物語は、1934年、エリート養成機関ナポラを受験するために列車に乗った2人の少年の出会いからはじまります。ひとりはキールから来たカール。もうひとりはベルリンっ子のエルヴィン。選ばれし少年たちは、ドイツを再び一流国家に復活させるとの公約を果たしつつあるヒトラーに対して忠誠を誓い、栄光のSS(親衛隊)に入隊することを夢見て、勉学に、訓練に励むのです。エルヴィンは少々耽美的だけれど、そこにあるのは、ごくごく普通の12歳の子どもたちの世界。

6年後、再軍備を整えつつあるドイツは、第一次大戦の敗戦後に奪われた旧領土で虐げられているドイツ系住民の期待にこたえる形で、チェコに、ポーランドに進駐し、第二次大戦が始まります。18歳となった少年たちも、それぞれヒトラー・ユーゲント部隊の一員となって出陣。

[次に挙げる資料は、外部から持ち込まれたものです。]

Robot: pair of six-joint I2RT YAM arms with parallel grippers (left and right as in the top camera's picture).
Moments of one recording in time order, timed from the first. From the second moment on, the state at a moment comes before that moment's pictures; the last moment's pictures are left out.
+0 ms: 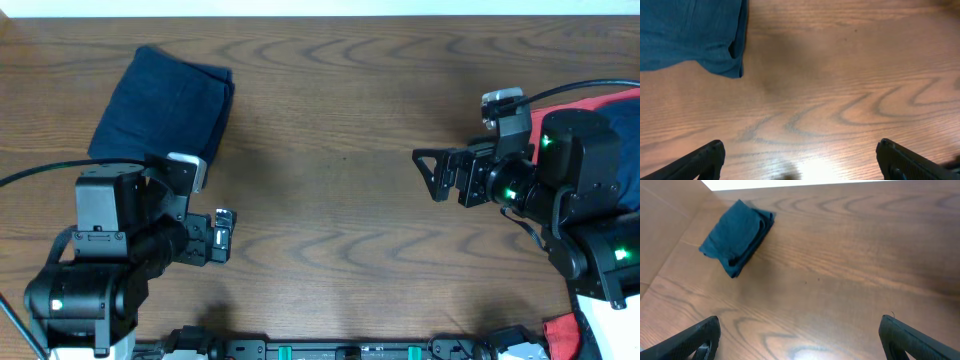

一方、少年たちの憧れの的だった、エルヴィンの年長の従兄・ヘルマンは、落馬事故で五輪出場の道を絶たれた後、保安諜報部員にスカウトされて、東部戦線で工作活動に従事します。彼がそこで見たのは、ポーランド人によって略奪され、虐殺されたドイツ系住民の悲惨な生活。ヘルマンにとっても、やはりドイツ軍は「解放軍」であり、総統は「希望の星」だったのです。彼らには第三帝国のダークサイドは見えていなかったのでしょう。

やがて、1942年の冬を境に戦況は一変。真冬のスターリングラードソ連軍に屈したドイツ軍が、残虐なパルチザンの襲撃を受けながら厳しい撤退戦に入る中で、ヘルマンはソ連軍の捕虜となってしまいます。戦車中隊を率いていたカールもまた、ノルマンジーに上陸したアメリカ軍の捕虜となり、戦争裁判に臨むことになるのですが・・。

独ソ戦の描写が圧巻でした。ドイツ軍の銃弾を使わせるためだけに、武器も持たない新兵たちを死兵として突撃してくるソ連軍の戦い方は、映画「スターリン・グラード」の冒頭シーンを思い出させます。事実だったのでしょう。戦後は英雄として称えられることになるパルチザンの残虐さの描写も、読んでいて息苦しくなるほど。

もちろん著者の意図は、ドイツ軍の誇り高い姿を描くことではありません。ここで描かれているのは、誇り高い個人であろうとも運命に翻弄されざるを得なかった「時代」です。『総統の子ら』のタイトルですが、国家にも、ここに登場する主人公たちにも、「母の存在」が欠落していたことが象徴的でした。